Sólo como ficción el ser perdura. Pero nuestra epopeya
no es el combate en las playas de Troya
sino otro más humilde, condenado
a un oscuro y anónimo morir. Por eso mismo
siguen teniendo su sentido Héctor y Aquiles,
Patroclo, Príamo, Helena, Agamenón.
Ellos ni morirán ni han muerto. Pero nosotros sí.

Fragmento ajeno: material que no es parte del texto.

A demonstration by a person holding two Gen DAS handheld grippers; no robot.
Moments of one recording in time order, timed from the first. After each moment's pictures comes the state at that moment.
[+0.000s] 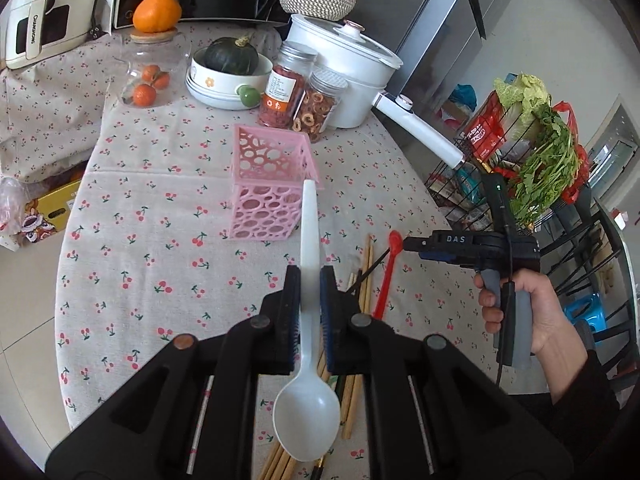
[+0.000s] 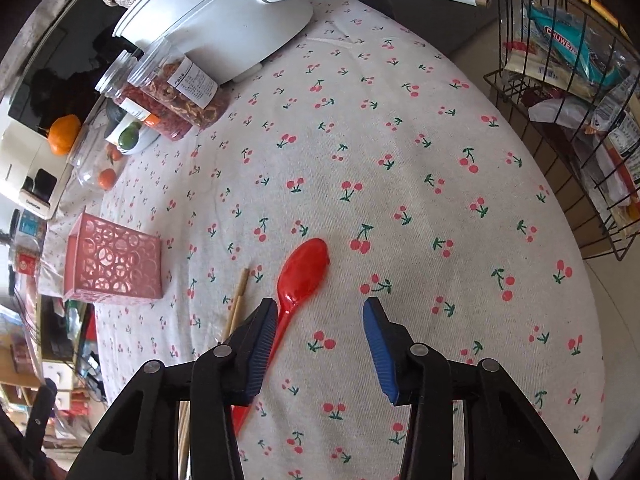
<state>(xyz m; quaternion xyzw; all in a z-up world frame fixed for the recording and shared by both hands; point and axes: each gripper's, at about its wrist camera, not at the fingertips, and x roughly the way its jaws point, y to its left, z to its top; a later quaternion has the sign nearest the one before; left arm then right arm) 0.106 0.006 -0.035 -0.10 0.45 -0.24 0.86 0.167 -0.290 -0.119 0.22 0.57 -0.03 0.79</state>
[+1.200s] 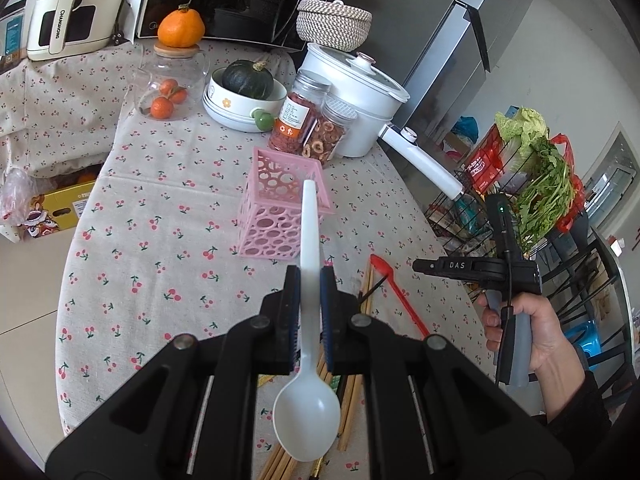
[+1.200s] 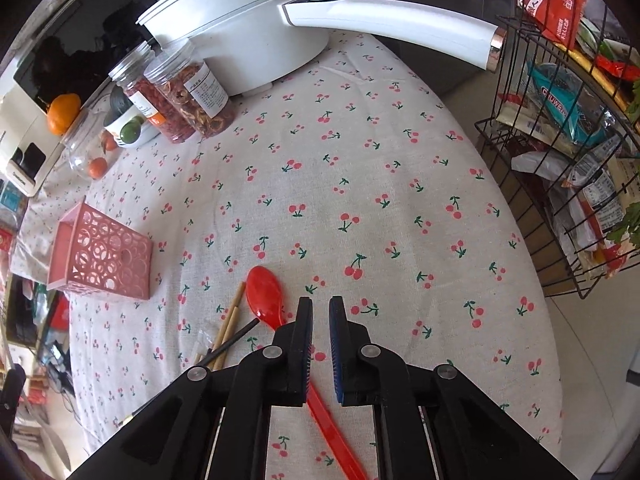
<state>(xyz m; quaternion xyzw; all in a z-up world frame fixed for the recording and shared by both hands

(Galería de rara antigüedad, 2018)
Jaime Siles: (Valencia, 1951). Doctor en Filología Clásica por la Universidad de Salamanca. Becado por la Fundación Juan March, amplió estudios en la Universidad de Tübingen bajo la dirección de Antonio Tovar. Posteriormente trabajó como investigador contratado en el Departamento de Lingüística de la Universidad de Colonia, donde colaboró con Jürgen Untermann en la redacción de los Monumenta Linguarum Hispanicarum. De 1976 a 1980 fue profesor de Filología Latina en la Universidad de Salamanca; de 1980 a 1982, por oposición, en la de Alcalá de Henares. En 1983 obtuvo la cátedra de Filología Latina de la Universidad de La Laguna (Tenerife). Ese mismo año fue nombrado Director del Instituto Español de Cultura en Viena y Agregado Cultural en la Embajada de España en Austria. Catedrático Honorario de la Universidad de Viena; profesor invitado de la Universidades de Graz, Salzburg, Madison- Wisconsin, Bérgamo, Berna, Turín, Ginebra, École Normale Supérieure de Lyon, Clermont-Ferrand. Orléans y Marne- La Vallée; Ordentlicher Professor de la Universidad de St. Gallen. Actualmente es Catedrático Emérito de Filología Latina de la Universidad de Valencia. Ha sido Asesor de Cultura en la Representación Permanente de España ante la Oficina de la Organización de las Naciones Unidas y Presidente de la Sociedad Española de Estudios Clásicos. Hijo Predilecto de la Ciudad de Valencia y Doctor honoris causa por la Universidad de Clermont-Ferrand. Ha obtenido, entre otros, los Premios Ocnos, de la Crítica Nacional, el Internacional Loewe de Poesía, el Premio Internacional Generación del 27, el Nacional de Poesía José Hierro, el Internacional de Poesía Ciudad de Torrevieja, el Tiflos y el Internacional de Poesía Jaime Gil de Biedma, así como el Teresa de Ávila, el de las Letras Valencianas y el Andrés Bello, concedidos los tres al conjunto de su obra.